Leaving every image behind, reproduce the records word for word.

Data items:
---+---
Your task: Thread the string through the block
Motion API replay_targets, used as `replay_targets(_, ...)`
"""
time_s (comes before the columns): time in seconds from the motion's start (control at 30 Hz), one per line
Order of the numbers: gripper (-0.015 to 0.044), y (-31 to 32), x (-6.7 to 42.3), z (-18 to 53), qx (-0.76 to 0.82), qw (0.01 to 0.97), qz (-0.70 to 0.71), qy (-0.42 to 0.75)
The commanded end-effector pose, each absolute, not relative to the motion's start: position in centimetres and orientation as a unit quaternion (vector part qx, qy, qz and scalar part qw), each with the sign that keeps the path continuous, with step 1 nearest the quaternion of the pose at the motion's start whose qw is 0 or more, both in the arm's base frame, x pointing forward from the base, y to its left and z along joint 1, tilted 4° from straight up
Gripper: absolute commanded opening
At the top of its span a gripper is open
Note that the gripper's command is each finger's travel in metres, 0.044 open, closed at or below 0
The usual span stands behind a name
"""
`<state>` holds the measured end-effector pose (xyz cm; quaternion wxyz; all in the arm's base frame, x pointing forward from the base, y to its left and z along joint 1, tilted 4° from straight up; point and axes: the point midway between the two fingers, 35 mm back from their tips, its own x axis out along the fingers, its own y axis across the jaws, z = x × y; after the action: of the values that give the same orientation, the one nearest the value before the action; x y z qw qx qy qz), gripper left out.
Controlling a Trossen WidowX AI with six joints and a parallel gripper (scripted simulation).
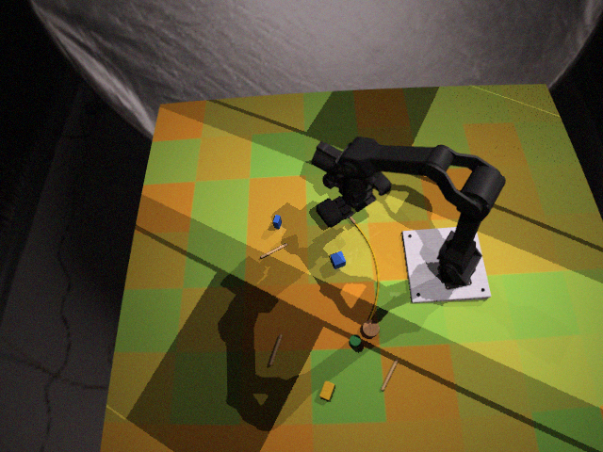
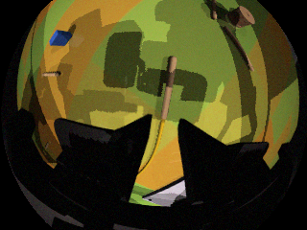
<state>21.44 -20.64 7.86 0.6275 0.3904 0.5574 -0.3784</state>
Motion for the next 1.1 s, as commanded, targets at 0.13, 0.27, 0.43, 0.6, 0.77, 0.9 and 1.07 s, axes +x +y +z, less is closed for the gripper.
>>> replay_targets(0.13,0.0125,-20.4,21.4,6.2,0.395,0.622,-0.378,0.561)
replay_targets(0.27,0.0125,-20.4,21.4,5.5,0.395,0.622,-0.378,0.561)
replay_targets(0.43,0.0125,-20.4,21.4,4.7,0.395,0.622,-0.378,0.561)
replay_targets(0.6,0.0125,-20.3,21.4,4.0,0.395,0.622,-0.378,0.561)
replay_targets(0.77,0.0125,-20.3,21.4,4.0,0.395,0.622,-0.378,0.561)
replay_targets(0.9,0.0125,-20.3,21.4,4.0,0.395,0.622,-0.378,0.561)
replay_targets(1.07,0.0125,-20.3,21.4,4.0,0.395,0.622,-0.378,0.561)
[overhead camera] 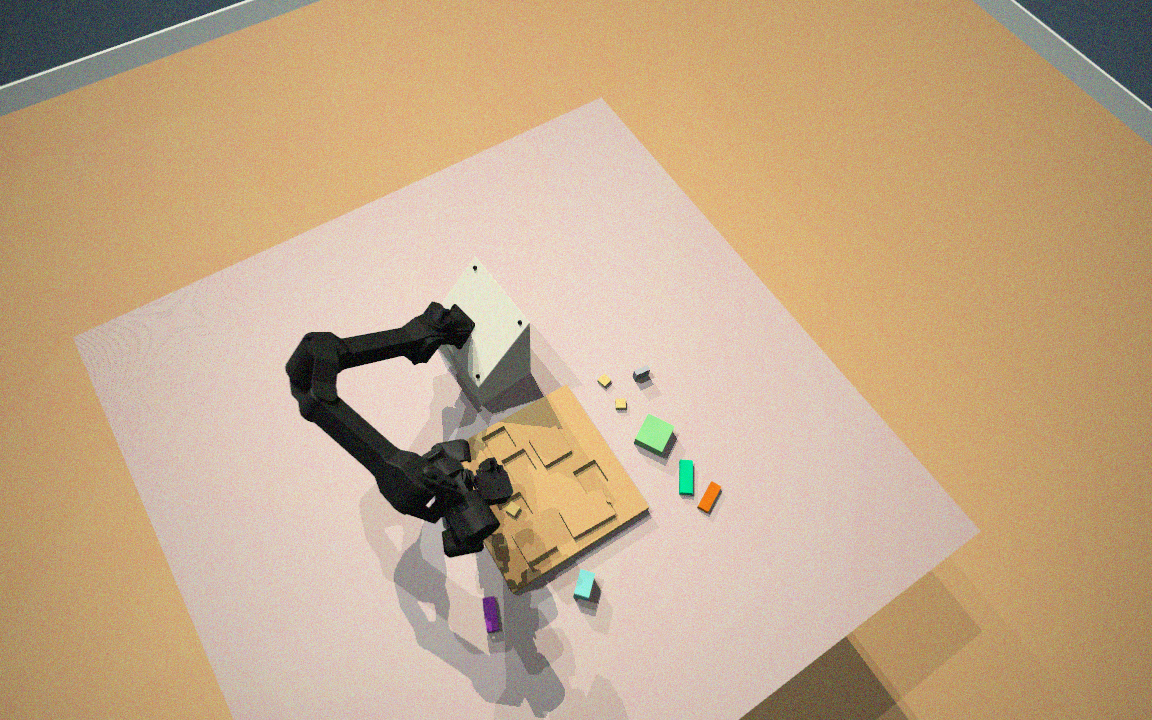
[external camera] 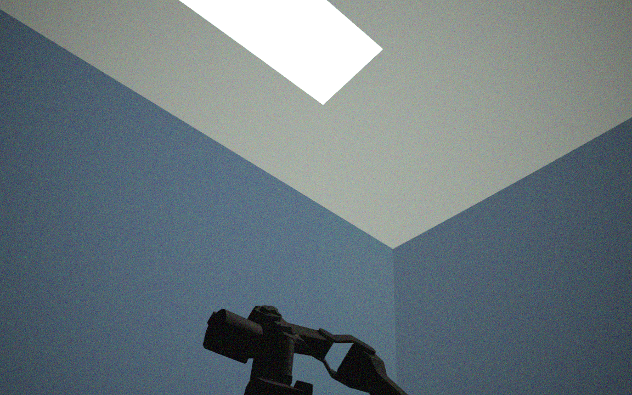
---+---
RESPONSE FOR THIS EXERCISE:
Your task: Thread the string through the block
Motion API replay_targets, used as `replay_targets(_, ...)`
"""
time_s (comes before the columns): time in seconds from the motion's start (control at 30 Hz), one per line
Order of the numbers: gripper (-0.015 to 0.044), y (-31 to 32), x (-6.7 to 42.3), z (-18 to 53), qx (-0.76 to 0.82), qw (0.01 to 0.97), qz (-0.70 to 0.71), qy (-0.42 to 0.75)
The commanded end-effector pose, each absolute, not relative to the motion's start: position in centimetres and orientation as a unit quaternion (vector part qx, qy, qz and scalar part qw), each with the sign that keeps the path continuous, with step 1 nearest the quaternion of the pose at the motion's start whose qw is 0 or more, both in the arm's base frame, x pointing forward from the base, y to its left and z along joint 1, tilted 4° from straight up
Gripper: absolute commanded opening
At the top of its span a gripper is open
Note that the gripper's command is each finger's travel in metres, 0.044 open, closed at or below 0
The usual span stands behind a name
"""
`<state>` holds the measured end-effector pose (xyz cm; quaternion wxyz; all in the arm's base frame, x pointing forward from the base, y to its left and z along joint 1, tilted 4° from straight up; point and axes: the point midway between the two fingers, 35 mm back from their tips, its own x axis out along the fingers, its own y axis across the jaws, z = x × y; after the action: of the values that give the same orientation, the one nearest the value before the action; x y z qw qx qy qz), gripper left out.
Controlling a Trossen WidowX AI with six joints and a parallel gripper (scripted simulation).
<state>21.44 -20.64 7.86 0.6275 0.3904 0.5574 -0.3784</state>
Motion for the next 1.1 s, as commanded, targets at 0.13, 0.27, 0.43, 0.6, 0.77, 0.9 and 1.07 s, axes +x +y +z, less is closed for the gripper.
>>> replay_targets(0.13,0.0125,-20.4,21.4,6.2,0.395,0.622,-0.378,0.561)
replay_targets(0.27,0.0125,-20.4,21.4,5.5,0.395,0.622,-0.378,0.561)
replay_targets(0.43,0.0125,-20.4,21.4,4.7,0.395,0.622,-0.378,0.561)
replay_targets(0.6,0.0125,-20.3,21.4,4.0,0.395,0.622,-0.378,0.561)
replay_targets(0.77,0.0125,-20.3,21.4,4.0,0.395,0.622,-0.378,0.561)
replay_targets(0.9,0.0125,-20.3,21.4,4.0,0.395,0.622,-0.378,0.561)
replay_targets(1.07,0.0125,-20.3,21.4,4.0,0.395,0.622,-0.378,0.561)
[overhead camera] 
[external camera] 

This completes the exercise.